Information shown section start
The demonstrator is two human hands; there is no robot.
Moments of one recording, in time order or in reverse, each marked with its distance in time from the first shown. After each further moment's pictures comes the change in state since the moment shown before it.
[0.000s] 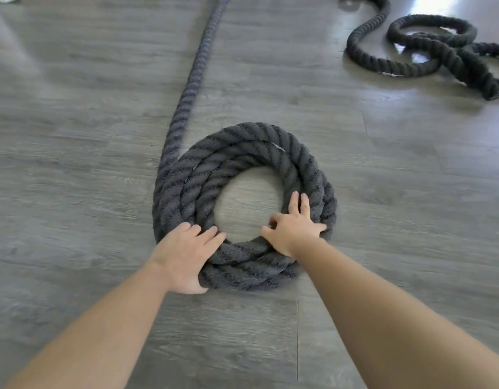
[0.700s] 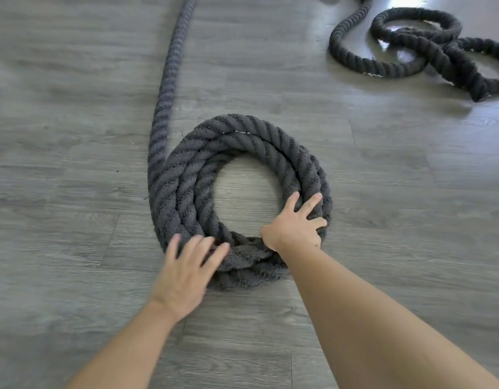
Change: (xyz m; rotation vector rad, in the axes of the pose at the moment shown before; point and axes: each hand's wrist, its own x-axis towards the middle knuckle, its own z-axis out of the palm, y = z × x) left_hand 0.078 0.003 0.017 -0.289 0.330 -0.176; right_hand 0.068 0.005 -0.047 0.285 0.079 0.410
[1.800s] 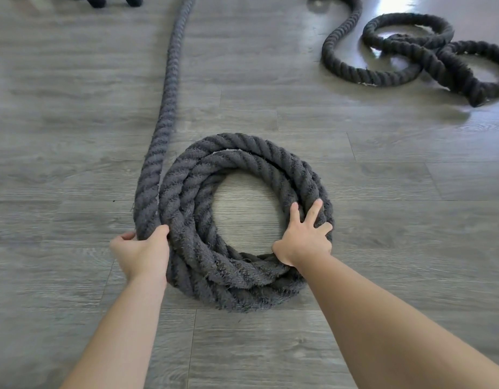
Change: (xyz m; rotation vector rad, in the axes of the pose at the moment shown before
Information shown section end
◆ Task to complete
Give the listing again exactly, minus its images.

◆ Finished task
The demonstrator is two human hands; there is no robot.
Moments of one recording, in time order or in reverse, each marked with its distance in time from the first shown. After each further moment's pictures comes the change in state since the moment shown before it.
[0.000s] 
[0.700s] 
Change: (xyz m; rotation vector rad, in the axes of the pose at the moment shown before; point and axes: each hand's wrist, its own x-axis towards the middle knuckle, its own z-axis out of the palm, y = z × x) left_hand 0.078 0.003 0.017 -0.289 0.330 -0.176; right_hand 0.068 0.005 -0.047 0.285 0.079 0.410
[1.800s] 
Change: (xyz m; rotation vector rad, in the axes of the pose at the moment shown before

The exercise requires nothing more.